International information
- Only WODI: 11 July 1973: Australia v Jamaica

= Clifton Park Ground =

Cricket ground in York, England

Clifton Park Ground is a cricket ground in York, North Yorkshire. The first recorded match on the ground was in 1971, when the Yorkshire Second XI played the Lancashire Second XI in the Minor Counties Championship. The ground held its second and final Minor Counties Championship match the following year when Yorkshire Second XI played Cumberland.

Since 1984, the ground has played host to Yorkshire Second XI matches in the Second XI Championship, hosting 20 matches to date and 8 Second XI Trophy matches.

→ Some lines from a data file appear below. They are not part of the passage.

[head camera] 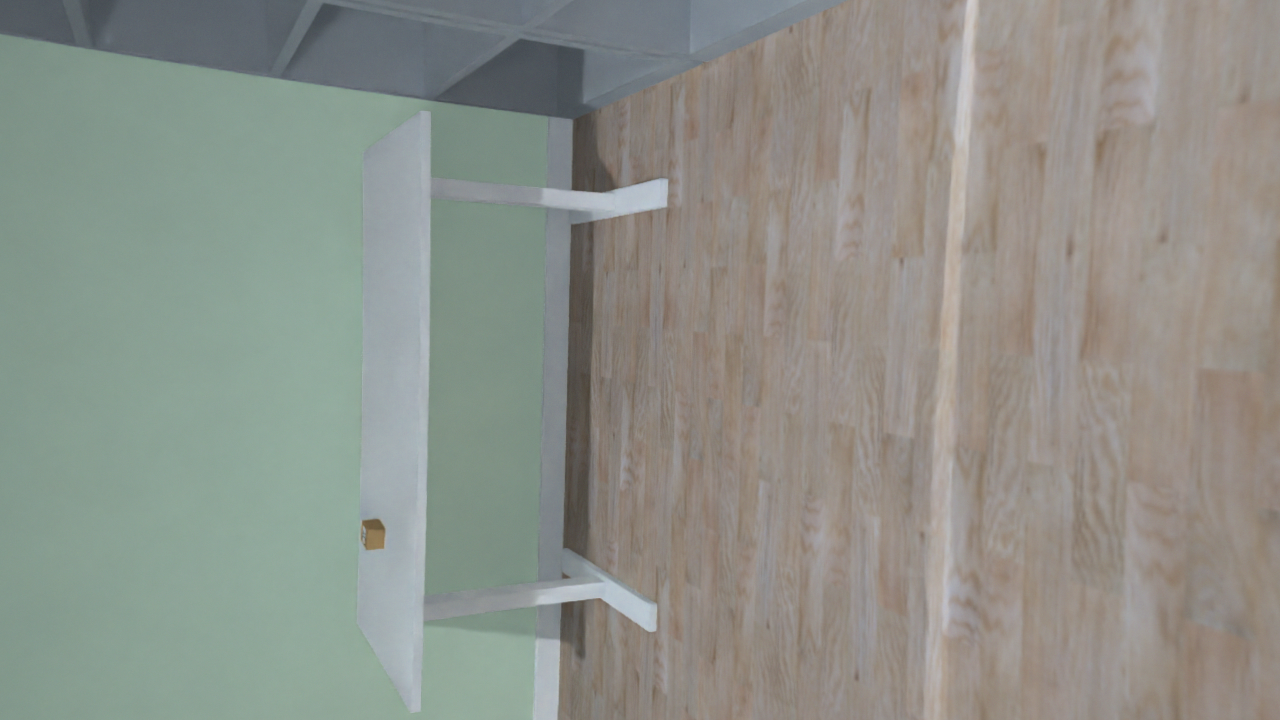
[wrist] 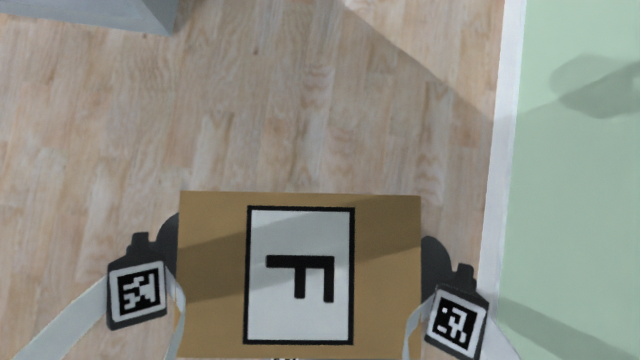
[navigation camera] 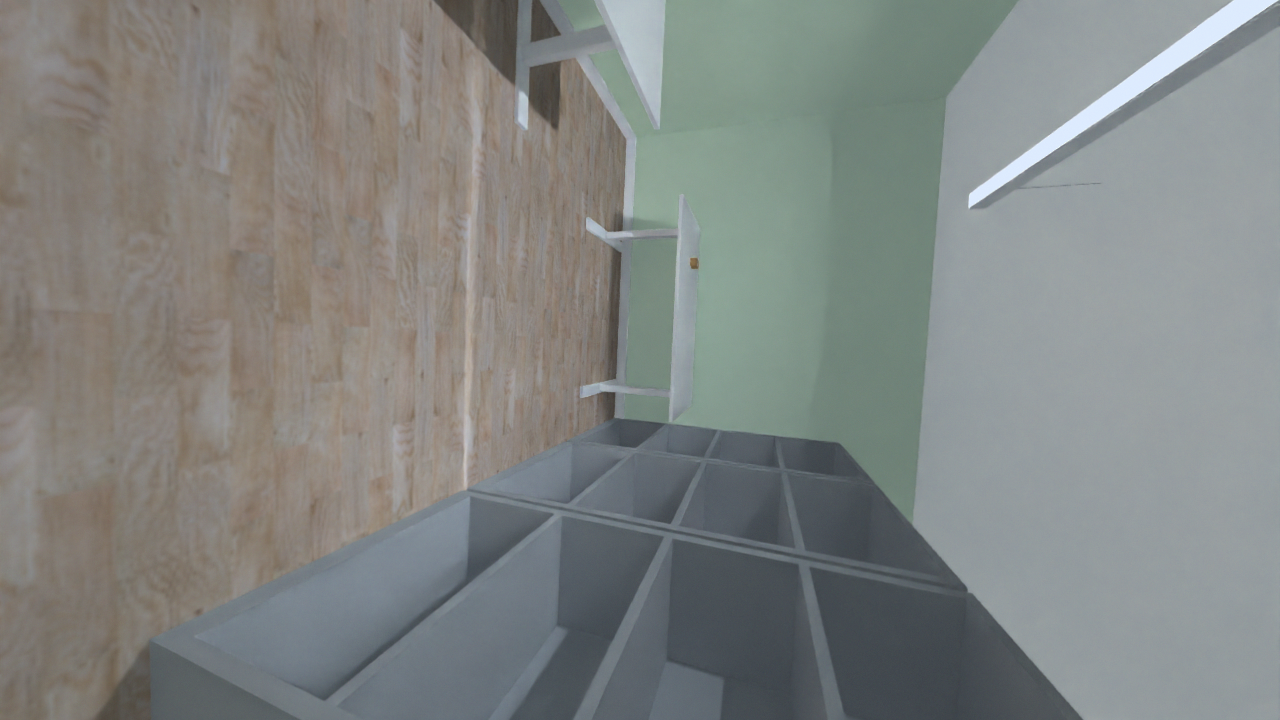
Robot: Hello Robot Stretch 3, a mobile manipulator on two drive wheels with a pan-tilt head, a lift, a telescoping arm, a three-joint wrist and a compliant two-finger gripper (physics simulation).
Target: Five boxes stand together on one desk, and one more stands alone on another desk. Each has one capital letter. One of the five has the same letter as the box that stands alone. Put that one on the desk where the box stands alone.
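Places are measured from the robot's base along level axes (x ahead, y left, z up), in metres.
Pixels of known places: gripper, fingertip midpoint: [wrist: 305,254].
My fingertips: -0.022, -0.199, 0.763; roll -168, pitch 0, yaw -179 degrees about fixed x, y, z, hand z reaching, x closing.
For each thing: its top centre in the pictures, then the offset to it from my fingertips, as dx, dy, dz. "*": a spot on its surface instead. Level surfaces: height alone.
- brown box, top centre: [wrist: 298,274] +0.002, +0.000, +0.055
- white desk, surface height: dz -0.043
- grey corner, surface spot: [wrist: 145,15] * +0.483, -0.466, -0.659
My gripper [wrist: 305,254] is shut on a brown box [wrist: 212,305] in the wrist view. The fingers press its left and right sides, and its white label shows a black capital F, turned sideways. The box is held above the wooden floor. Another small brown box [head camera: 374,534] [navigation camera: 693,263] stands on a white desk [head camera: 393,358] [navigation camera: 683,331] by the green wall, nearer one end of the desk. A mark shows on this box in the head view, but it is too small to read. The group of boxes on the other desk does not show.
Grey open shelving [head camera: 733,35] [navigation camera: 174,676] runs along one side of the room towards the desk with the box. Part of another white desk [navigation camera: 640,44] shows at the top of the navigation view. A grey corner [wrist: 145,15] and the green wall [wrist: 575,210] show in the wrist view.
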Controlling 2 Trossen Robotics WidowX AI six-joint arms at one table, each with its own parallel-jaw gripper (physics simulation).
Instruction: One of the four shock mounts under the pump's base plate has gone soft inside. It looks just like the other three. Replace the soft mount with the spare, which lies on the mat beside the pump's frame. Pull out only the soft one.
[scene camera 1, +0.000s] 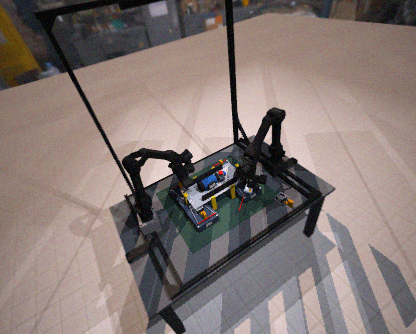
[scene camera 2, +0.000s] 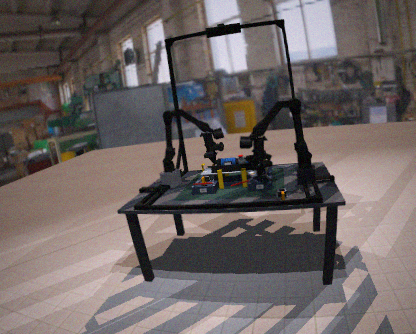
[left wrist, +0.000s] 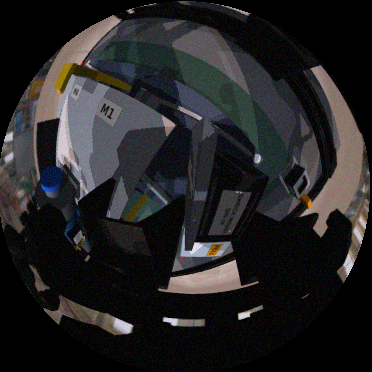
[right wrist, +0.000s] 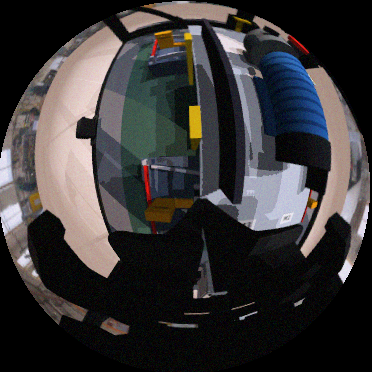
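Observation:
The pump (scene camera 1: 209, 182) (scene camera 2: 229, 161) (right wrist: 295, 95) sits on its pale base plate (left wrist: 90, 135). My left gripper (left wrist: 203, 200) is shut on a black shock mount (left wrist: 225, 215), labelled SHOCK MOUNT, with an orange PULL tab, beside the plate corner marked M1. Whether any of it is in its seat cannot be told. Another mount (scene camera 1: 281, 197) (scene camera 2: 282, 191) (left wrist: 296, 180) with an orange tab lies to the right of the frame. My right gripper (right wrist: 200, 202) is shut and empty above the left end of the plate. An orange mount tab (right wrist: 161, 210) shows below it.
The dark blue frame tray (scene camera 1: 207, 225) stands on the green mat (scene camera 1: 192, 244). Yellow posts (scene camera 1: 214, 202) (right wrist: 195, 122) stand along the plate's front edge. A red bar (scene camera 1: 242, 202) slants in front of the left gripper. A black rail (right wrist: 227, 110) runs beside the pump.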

In 1973, the ground held a Women's One Day International between Australia women and Jamaica women in the 1973 Women's Cricket World Cup.

In local domestic cricket, the ground is the home venue of York Cricket Club who play in the Yorkshire Premier League North.

In June 2019, the ground hosted the County Championship fixture between Yorkshire and Warwickshire. It had been 129 years since the last first-class cricket match had been staged in York. The game attracted a crowd of over 8,000 people, spread over four rain affected days. In August 2021, the ground hosted two of Yorkshire's 2021 Royal London One-Day Cup matches between Warwickshire and Nottinghamshire.